Compared to some, I think I spread myself out a bit more. There are certainly people who are just live sound engineers and people who are just composers. But I try to have as rounded an experience as possible. There are composers who work in theater, who are just composers and don’t design; and vice versa, there are sound designers who don’t compose. To me, I don’t know how to design sound without being a composer; because that’s who I am, that’s what I do. I wouldn’t even know how to approach it without approaching it from a musical standpoint as well.
Is there any advice you’d give to up-and-coming sound designers and composers about breaking into different areas?
For anybody starting out in any discipline, I think it is important to say yes to everything you can. Whether you want to be A, B, or C, you should still say "yes" to a lot of projects because you never know who you’re going to meet and how it might influence somebody down the road. Experience is your best teacher. You become better at what you do by doing something that you wouldn’t normally do.
A lot of the work you get is based on professional relationships and recommendations rather than a résumé or a portfolio or a website. It’s important to have examples of your work and things that you can show and send out, but it's really cultivating relationships with people that can lead to new opportunities. In my career, that’s been true. I do send out things cold just like anybody does, and I’ve certainly gotten some work through that, but you get more work based on recommendations.

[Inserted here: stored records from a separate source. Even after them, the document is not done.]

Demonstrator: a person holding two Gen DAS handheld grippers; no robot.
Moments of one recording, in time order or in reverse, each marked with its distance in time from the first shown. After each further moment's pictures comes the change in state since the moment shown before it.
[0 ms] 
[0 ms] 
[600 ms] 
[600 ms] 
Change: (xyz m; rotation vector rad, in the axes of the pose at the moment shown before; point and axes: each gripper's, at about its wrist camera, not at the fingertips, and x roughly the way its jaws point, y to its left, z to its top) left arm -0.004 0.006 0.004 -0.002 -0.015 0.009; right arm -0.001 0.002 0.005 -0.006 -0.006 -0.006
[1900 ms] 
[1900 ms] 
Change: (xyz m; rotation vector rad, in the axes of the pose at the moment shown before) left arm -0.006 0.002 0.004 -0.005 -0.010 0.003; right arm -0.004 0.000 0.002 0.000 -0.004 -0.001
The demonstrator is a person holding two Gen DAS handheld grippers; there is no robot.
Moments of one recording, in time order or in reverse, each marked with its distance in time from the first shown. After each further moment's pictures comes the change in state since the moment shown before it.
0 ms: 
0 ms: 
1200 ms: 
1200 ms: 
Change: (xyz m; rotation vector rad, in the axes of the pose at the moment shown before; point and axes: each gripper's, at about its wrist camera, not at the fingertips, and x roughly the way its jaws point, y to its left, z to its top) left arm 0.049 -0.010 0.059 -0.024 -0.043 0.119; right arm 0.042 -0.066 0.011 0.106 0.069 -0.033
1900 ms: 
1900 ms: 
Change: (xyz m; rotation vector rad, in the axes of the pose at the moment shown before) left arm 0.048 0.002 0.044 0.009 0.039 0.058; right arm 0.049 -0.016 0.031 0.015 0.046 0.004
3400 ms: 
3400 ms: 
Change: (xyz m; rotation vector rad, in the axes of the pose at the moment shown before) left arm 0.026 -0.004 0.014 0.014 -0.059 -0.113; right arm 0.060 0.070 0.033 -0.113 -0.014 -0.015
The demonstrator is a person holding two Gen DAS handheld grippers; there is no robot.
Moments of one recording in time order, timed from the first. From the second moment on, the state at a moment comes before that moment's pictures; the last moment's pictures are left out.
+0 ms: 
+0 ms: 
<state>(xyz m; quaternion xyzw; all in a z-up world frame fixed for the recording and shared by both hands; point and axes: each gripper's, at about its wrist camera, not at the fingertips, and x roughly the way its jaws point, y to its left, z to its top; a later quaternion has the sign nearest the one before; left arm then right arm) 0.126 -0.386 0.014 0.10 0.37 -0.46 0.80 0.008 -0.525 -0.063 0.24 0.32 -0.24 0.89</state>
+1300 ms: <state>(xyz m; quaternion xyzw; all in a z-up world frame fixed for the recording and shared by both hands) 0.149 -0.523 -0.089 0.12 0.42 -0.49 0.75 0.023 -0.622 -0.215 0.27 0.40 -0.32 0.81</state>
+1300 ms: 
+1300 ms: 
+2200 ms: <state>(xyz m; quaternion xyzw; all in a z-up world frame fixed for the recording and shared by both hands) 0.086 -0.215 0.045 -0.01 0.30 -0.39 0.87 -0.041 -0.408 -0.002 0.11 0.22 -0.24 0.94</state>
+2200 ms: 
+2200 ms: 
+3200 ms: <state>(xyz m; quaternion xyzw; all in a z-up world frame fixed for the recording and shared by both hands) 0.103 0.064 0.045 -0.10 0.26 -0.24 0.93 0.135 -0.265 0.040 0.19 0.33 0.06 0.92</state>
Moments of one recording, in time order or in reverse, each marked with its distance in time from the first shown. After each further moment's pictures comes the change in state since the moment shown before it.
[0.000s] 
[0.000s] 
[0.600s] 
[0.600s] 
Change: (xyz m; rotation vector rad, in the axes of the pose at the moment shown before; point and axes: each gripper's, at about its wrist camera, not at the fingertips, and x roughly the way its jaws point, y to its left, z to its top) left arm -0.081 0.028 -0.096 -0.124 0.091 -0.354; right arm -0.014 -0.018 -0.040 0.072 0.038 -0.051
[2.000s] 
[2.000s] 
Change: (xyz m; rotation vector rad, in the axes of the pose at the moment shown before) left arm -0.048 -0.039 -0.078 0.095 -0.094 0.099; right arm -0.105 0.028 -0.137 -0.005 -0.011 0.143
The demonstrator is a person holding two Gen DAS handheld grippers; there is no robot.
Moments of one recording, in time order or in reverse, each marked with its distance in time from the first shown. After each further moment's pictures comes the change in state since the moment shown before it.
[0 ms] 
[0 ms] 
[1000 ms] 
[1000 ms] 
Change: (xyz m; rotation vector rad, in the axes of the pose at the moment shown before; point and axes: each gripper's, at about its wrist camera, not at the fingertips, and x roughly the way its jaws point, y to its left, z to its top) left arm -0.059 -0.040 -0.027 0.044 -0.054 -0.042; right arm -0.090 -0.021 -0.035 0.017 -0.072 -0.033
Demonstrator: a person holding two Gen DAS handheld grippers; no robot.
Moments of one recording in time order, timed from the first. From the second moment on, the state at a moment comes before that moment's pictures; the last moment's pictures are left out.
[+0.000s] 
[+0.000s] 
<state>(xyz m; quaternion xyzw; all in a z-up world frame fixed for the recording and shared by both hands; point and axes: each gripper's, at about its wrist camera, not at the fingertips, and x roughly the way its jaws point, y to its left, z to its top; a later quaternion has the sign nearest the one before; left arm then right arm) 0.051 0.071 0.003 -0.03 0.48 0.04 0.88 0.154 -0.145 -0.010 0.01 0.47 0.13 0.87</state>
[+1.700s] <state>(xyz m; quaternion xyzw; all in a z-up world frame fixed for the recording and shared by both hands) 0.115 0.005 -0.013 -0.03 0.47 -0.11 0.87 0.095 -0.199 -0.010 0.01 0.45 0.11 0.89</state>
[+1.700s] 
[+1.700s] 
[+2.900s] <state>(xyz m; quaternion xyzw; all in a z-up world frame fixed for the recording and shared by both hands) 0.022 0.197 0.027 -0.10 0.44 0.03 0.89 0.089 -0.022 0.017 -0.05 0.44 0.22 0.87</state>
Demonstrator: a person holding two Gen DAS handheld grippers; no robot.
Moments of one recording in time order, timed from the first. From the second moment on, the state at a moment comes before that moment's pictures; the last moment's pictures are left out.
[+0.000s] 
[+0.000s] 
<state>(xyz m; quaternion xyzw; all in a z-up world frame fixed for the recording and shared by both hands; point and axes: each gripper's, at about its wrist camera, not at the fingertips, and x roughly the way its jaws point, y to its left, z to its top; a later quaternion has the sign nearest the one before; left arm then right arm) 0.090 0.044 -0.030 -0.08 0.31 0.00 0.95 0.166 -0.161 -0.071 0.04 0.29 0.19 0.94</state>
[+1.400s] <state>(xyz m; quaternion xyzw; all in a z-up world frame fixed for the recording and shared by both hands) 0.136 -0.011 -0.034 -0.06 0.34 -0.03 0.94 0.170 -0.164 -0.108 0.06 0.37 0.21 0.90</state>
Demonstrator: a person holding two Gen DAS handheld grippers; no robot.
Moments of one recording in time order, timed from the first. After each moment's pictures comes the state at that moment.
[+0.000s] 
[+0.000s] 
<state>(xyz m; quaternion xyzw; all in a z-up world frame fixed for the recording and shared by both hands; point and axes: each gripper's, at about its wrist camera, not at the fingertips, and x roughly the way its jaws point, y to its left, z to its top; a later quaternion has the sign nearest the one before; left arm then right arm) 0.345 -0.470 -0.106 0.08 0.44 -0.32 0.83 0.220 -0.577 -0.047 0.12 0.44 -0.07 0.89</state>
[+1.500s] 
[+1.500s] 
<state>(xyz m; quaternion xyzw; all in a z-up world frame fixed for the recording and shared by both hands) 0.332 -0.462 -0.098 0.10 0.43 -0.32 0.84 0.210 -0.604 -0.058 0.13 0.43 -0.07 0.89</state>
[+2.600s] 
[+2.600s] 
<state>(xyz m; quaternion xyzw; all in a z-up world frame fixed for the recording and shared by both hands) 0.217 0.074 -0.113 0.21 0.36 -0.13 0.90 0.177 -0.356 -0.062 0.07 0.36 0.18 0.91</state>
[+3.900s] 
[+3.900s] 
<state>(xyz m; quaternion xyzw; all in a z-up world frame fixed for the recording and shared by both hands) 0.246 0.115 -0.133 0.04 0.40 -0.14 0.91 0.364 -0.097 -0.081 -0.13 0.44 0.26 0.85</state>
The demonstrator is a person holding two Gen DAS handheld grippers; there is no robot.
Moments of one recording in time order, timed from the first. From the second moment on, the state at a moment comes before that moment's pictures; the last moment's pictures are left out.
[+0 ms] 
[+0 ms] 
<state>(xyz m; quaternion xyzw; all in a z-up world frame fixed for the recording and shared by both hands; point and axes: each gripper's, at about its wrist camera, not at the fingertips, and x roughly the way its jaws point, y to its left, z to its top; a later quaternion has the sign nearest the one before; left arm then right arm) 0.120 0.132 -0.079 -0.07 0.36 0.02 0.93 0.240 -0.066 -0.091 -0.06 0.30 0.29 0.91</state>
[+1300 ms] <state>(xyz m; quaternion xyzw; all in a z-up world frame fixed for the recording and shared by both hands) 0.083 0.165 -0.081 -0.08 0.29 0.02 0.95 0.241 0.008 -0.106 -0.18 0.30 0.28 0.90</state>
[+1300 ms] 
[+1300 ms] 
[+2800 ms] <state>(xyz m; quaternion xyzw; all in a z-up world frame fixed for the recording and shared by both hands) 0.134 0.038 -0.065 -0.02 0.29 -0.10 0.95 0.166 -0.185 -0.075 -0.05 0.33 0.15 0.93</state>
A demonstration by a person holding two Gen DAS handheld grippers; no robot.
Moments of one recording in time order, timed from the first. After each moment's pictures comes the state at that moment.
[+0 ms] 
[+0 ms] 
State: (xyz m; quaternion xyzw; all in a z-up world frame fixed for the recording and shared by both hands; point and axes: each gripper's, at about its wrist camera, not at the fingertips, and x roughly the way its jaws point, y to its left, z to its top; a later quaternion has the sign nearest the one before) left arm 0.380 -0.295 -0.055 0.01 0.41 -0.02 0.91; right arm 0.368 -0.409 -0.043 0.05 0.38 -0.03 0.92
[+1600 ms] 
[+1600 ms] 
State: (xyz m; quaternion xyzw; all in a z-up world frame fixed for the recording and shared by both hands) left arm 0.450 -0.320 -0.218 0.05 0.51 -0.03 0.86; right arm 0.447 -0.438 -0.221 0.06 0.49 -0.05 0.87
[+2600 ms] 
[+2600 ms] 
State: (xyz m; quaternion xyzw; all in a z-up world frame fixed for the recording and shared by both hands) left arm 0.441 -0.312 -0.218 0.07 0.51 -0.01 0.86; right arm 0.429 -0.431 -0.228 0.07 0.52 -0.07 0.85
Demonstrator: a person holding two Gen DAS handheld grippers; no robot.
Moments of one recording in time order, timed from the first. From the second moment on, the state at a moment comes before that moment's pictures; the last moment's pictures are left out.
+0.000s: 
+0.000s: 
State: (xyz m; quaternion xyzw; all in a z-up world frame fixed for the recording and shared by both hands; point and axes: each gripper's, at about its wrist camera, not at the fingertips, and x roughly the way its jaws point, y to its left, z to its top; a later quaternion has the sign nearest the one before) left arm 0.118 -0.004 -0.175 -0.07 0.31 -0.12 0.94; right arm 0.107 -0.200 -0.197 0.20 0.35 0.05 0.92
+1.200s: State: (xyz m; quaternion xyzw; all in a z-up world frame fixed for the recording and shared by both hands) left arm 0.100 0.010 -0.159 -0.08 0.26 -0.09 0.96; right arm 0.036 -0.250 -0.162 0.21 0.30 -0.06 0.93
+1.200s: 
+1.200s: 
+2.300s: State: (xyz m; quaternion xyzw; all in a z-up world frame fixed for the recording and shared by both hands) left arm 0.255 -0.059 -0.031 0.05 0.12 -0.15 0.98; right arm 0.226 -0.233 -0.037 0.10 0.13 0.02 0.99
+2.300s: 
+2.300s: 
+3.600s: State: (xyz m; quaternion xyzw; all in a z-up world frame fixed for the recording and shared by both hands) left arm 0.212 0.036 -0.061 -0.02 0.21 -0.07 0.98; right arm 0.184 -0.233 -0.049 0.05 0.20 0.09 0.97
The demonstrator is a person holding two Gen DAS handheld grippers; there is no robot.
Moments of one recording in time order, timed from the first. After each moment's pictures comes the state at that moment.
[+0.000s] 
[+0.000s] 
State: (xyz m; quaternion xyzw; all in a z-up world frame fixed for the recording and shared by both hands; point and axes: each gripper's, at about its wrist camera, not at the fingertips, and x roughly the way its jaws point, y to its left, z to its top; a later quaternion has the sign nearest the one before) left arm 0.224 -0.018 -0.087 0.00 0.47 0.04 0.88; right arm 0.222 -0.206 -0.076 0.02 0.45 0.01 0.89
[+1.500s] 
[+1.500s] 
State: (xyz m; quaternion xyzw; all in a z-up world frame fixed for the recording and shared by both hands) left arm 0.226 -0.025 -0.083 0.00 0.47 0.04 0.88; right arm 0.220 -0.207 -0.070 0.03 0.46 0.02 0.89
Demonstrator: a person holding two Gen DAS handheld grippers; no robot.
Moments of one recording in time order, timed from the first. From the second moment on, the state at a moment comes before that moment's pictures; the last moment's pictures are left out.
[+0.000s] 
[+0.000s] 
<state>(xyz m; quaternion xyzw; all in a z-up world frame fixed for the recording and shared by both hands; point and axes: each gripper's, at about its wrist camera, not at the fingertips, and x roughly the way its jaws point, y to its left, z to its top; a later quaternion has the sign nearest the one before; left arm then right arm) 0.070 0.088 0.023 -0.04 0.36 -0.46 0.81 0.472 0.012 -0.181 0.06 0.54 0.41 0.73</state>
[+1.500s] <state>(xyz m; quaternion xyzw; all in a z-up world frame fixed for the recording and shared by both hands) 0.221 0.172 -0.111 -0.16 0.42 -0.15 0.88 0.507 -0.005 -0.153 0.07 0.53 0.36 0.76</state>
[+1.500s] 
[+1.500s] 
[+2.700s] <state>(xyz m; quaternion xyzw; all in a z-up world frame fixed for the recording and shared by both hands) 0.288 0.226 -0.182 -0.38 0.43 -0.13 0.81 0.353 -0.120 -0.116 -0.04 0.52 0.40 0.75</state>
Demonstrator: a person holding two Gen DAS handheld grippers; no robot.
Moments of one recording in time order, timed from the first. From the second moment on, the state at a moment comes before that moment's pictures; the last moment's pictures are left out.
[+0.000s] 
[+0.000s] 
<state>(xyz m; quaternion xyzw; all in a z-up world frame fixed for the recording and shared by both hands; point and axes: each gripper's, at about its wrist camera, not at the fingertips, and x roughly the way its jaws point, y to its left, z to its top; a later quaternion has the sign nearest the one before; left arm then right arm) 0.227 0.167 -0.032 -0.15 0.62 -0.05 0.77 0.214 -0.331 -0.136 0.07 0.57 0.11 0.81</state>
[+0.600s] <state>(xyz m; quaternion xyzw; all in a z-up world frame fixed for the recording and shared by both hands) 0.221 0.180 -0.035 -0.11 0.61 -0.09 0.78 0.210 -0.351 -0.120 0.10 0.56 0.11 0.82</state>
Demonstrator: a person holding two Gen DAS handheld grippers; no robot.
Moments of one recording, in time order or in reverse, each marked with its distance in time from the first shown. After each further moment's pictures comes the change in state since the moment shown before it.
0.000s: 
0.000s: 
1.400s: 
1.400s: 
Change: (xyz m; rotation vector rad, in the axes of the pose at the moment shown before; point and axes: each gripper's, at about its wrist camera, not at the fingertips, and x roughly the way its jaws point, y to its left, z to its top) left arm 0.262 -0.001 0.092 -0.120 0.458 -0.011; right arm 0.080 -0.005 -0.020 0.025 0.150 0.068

Christopher Kriz is a composer, sound designer, and sound engineer based in Chicago. Over the course of his career, he has worked with more than 50 Chicago area theater companies, including Northlight Theatre, Steppenwolf, Writers Theatre, Victory Gardens, Next Theatre, TimeLine, First Folio, Theatre Wit, Chicago Dramatists, Rivendell Theatre and Pegasus Players. He is the resident composer/sound designer for First Folio, Redtwist Theatre and Chicago Fusion Theatre, and a member of United Scenic Artists 829.